Source data
- - - - - - -

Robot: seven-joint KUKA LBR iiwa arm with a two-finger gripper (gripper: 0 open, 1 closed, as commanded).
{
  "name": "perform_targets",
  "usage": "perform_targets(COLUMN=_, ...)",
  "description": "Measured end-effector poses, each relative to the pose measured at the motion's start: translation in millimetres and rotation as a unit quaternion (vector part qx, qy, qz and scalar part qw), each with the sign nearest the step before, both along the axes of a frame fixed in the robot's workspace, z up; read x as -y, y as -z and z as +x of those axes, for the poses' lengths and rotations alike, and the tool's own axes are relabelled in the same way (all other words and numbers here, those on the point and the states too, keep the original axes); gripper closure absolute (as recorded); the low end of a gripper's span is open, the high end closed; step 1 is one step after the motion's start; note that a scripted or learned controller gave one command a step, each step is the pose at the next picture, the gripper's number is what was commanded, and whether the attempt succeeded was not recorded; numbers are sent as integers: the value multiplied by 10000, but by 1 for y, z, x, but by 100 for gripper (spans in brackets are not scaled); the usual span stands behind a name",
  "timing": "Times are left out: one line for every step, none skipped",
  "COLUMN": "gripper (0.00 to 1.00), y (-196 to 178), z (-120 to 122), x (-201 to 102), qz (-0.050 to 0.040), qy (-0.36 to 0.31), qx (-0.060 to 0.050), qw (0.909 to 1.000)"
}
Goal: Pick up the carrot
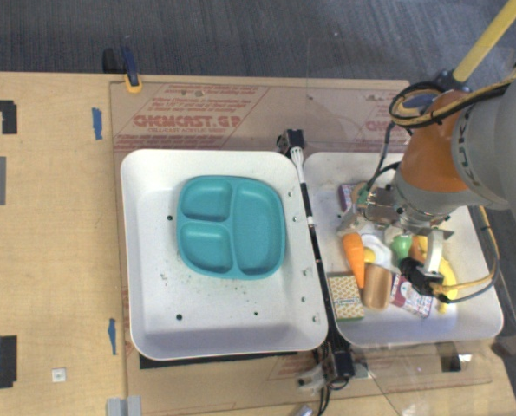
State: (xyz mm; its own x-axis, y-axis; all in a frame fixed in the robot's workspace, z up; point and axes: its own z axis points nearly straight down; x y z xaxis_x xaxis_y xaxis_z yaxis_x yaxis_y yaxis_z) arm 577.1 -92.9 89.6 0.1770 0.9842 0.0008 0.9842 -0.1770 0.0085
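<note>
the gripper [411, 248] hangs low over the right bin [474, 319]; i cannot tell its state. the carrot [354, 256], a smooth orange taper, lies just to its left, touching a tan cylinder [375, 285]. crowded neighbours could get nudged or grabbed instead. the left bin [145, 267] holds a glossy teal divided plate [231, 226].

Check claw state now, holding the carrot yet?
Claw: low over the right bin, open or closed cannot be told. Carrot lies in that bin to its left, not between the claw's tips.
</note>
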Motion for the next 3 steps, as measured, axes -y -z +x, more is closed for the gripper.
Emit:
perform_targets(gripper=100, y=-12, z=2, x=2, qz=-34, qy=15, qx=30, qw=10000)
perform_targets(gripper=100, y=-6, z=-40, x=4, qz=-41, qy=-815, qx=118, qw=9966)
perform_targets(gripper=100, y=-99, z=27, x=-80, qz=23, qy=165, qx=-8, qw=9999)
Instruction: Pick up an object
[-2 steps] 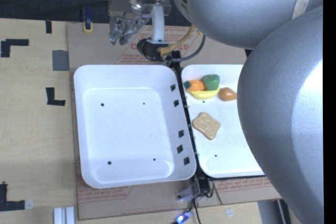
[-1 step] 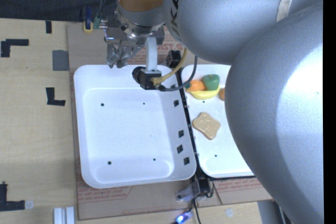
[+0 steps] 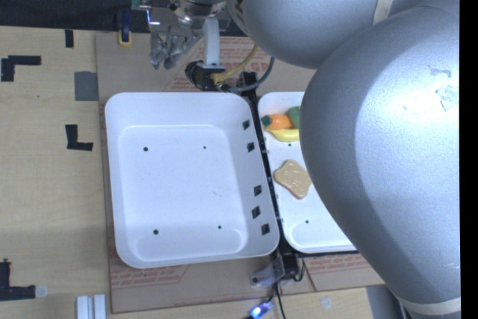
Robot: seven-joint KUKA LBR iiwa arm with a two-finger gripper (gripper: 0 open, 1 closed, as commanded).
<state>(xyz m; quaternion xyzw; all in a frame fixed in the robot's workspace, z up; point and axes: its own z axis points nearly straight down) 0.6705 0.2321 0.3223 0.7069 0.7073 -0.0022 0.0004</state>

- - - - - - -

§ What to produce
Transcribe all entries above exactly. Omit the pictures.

§ Exercise answer
Robot: seven-joint KUKA LBR iiwa arm with a two-finger gripper (gripper: 0 open, 1 closed, as commanded).
{
  "name": "perform_targets",
  "usage": "perform_targets(COLUMN=_, ...)",
  "description": "Measured end-effector poses, each relative to the pose measured at the motion's start: translation in millimetres and rotation as a unit quaternion (vector part qx, qy, qz and scalar part qw), each with the sign nearest the step before, both along the axes of a frame fixed in the robot's workspace, z up; read x as -y, y as -z and z as +x of those axes, for the poses' lengths and rotations alike, and the tool's own axes are relabelled in the same way (all other words and numbers here, those on the point and the states too, keep the original axes); gripper closure absolute (as recorded); the low end of a gripper's span is open, the high end closed; step 1 is one step after the motion's start; note that a scripted or learned controller gave one command a step, each step is the pose at the next picture, the gripper's number is what was commanded, and whether the attempt succeeded was not recorded; numbers are sent as integers: the value multiplied by 10000, but by 1 for y, z, x, but by 100 for gripper (spans in brackets are not scaled); the usual span stands behind a name",
  "timing": "Times are left out: one line for every step, none skipped",
  "COLUMN": "gripper (0.00 to 1.00), y (-196 to 178), z (-120 to 122), x (-201 to 102), qz (-0.050 to 0.040), qy (-0.36 to 0.31), qx (-0.060 to 0.050), qw (0.909 to 1.000)"
}
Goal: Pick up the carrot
State: (xyz mm; its own x-axis, y-axis; all in a frame fixed in the robot's workspace, z up; point and axes: its own z axis points nearly straight down; x y z xaxis_x xaxis_y xaxis_z yaxis_x yaxis_y yaxis_z) arm 577.1 -92.9 89.6 0.1770 0.9842 0.0008 0.9842 -0.1770 0.0085
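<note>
the gripper [411, 248] hangs low over the right bin [474, 319]; i cannot tell its state. the carrot [354, 256], a smooth orange taper, lies just to its left, touching a tan cylinder [375, 285]. crowded neighbours could get nudged or grabbed instead. the left bin [145, 267] holds a glossy teal divided plate [231, 226].

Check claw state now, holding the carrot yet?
Claw: low over the right bin, open or closed cannot be told. Carrot lies in that bin to its left, not between the claw's tips.
</note>
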Motion for the next 3 steps, as measured, axes -y -z +x, more is closed for the gripper.
Emit:
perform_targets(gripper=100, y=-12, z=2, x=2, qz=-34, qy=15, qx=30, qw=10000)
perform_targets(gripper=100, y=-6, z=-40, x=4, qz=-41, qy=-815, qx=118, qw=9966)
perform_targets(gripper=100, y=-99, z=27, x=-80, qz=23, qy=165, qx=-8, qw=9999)
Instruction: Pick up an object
[-2 steps] 
[-1 step] 
[+0 steps] 
Robot: seven-joint KUKA LBR iiwa arm with a two-finger gripper (gripper: 0 open, 1 closed, as commanded).
<state>(xyz m; quaternion xyzw; all in a frame fixed in the robot's workspace, z up; point and axes: its own z axis points nearly straight down) 0.6705 0.2321 0.3223 0.7069 0.7073 -0.0022 0.0004</state>

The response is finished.